Collected material START

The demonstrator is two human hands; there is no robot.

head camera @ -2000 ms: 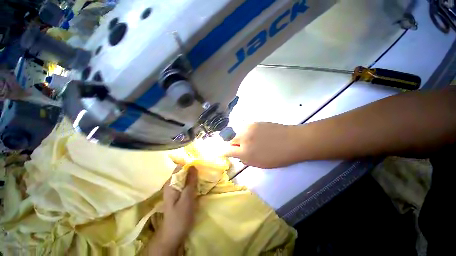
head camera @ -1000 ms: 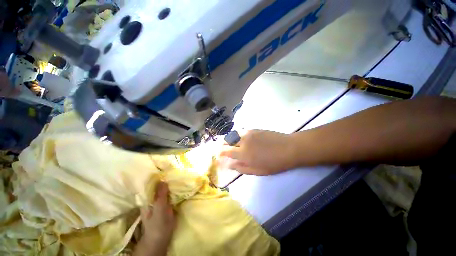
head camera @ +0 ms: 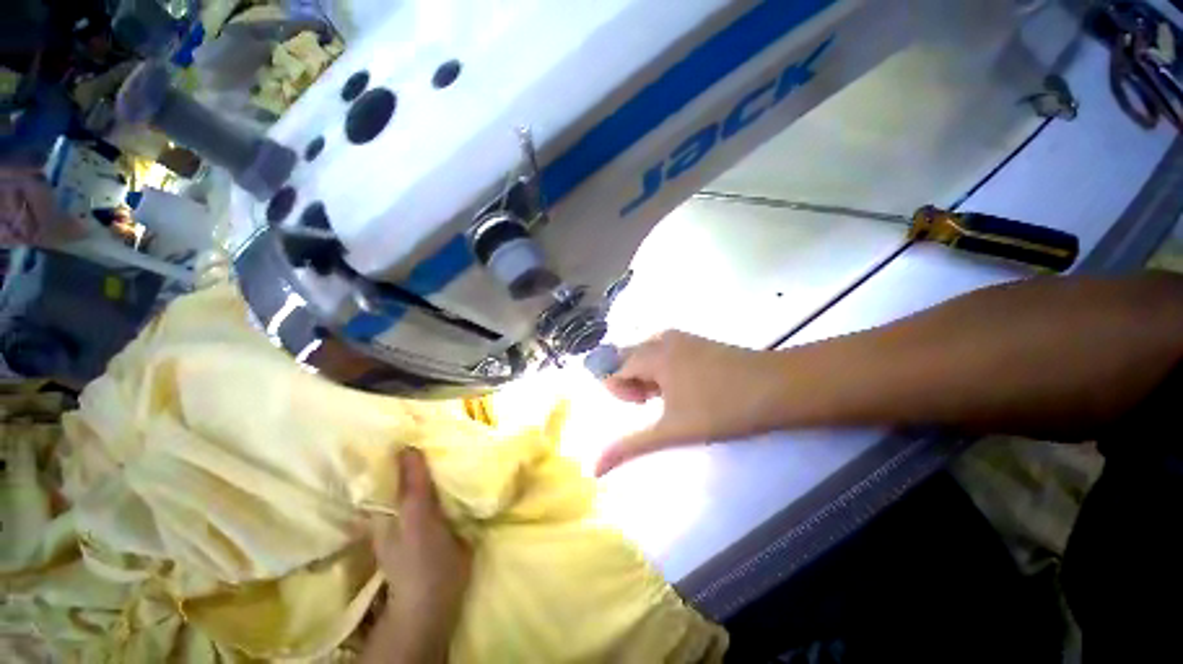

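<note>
The pale-yellow garment (head camera: 247, 454) lies in a crumpled heap left of and below the head of the white sewing machine (head camera: 545, 117), which has a blue stripe. My left hand (head camera: 422, 558) holds the gathered cloth, thumb on top, below the machine head. My right hand (head camera: 688, 400) is beside the needle area at the cloth's right edge, thumb and fingers apart, with nothing seen in it. Lamp glare washes out the cloth under the needle, so the presser foot and needle cannot be made out.
A screwdriver (head camera: 992, 239) with an amber-and-black handle lies on the machine bed. Dark-handled scissors (head camera: 1144, 65) lie at the far right corner. A grey ruler-marked table edge (head camera: 830, 512) runs along the near side. Machines and cloth pieces stand behind at upper left.
My right thumb and fingers have spread apart and come off the cloth edge. My left hand has shifted left and down with the cloth. The view has shifted slightly.
</note>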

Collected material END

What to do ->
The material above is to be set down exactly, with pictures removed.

Answer for this exercise ->
The demonstrator is two human hands; there is no robot.

head camera @ -2000 ms: 
head camera @ -1000 ms: 
head camera @ +0 ms: 

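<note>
The pale-yellow garment (head camera: 247, 454) lies in a crumpled heap left of and below the head of the white sewing machine (head camera: 545, 117), which has a blue stripe. My left hand (head camera: 422, 558) holds the gathered cloth, thumb on top, below the machine head. My right hand (head camera: 688, 400) is beside the needle area at the cloth's right edge, thumb and fingers apart, with nothing seen in it. Lamp glare washes out the cloth under the needle, so the presser foot and needle cannot be made out.
A screwdriver (head camera: 992, 239) with an amber-and-black handle lies on the machine bed. Dark-handled scissors (head camera: 1144, 65) lie at the far right corner. A grey ruler-marked table edge (head camera: 830, 512) runs along the near side. Machines and cloth pieces stand behind at upper left.
My right thumb and fingers have spread apart and come off the cloth edge. My left hand has shifted left and down with the cloth. The view has shifted slightly.
</note>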

The work on this exercise is finished.